Work required => Whenever a line in the entries below contains "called", copy that line.

━━ Available data ━━

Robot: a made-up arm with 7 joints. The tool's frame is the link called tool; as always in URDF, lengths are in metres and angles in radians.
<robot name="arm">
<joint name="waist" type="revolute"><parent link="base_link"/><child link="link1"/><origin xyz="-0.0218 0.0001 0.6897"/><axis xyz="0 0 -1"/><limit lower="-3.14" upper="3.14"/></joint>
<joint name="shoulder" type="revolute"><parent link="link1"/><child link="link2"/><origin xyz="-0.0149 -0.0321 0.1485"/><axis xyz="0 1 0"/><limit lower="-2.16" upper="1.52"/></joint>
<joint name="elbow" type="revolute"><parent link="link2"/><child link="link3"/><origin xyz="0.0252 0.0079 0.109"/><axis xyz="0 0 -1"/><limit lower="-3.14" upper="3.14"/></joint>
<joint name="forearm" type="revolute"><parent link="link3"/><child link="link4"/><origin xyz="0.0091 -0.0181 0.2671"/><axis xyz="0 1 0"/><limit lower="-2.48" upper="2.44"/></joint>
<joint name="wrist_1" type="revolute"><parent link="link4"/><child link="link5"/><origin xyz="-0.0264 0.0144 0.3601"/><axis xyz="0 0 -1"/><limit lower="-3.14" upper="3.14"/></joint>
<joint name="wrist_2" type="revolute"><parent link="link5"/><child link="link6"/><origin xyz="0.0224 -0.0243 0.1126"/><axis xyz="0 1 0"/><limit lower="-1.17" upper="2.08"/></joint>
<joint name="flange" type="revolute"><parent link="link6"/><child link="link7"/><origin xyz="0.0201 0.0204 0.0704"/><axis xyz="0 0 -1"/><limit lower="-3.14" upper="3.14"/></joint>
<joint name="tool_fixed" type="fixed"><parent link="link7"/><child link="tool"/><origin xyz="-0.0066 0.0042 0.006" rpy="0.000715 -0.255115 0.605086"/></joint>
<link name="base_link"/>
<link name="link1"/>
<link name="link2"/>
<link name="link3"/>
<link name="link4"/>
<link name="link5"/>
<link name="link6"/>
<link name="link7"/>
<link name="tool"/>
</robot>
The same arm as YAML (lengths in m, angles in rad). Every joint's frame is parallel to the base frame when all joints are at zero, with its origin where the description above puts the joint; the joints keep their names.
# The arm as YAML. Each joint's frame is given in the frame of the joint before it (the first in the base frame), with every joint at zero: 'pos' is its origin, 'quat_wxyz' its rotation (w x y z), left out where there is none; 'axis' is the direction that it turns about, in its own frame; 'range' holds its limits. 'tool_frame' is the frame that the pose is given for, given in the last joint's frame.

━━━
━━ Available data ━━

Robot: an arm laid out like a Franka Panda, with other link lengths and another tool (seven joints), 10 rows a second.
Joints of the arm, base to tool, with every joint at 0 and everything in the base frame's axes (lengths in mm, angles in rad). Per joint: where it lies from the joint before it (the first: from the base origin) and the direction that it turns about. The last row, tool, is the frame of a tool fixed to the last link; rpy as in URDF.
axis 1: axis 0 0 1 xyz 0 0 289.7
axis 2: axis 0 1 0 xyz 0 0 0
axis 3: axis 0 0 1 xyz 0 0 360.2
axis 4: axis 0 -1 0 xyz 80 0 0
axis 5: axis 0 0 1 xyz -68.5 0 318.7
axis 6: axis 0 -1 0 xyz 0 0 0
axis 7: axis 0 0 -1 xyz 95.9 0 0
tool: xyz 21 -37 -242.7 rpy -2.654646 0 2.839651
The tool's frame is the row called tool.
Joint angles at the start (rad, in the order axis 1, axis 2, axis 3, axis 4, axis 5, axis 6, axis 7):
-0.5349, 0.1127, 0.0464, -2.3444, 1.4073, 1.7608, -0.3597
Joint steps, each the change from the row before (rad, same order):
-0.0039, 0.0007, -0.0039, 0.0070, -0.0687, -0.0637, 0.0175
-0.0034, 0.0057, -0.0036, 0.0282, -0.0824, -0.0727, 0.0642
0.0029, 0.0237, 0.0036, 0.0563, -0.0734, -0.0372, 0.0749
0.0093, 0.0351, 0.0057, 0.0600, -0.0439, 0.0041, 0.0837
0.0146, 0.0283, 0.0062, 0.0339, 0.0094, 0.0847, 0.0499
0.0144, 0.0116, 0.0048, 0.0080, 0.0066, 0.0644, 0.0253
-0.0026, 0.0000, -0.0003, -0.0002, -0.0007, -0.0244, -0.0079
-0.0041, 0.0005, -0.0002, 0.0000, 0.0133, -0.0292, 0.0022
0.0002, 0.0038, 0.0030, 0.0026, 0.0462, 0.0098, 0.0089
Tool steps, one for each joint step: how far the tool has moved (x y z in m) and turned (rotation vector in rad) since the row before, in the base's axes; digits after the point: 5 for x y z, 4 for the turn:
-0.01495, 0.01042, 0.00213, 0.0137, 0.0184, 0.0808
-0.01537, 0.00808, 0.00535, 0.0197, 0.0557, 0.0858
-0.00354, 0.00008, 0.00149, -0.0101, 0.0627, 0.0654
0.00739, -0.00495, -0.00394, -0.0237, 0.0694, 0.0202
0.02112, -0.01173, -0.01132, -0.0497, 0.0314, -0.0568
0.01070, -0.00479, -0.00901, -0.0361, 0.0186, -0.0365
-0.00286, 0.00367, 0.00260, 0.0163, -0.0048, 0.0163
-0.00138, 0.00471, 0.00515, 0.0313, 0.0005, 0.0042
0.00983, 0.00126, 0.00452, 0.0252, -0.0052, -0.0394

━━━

Solution to this task =>
Robot: a made-up arm with 7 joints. The tool's frame is the link called tool; as always in URDF, lengths are in metres and angles in radians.
The tool's frame is the row called tool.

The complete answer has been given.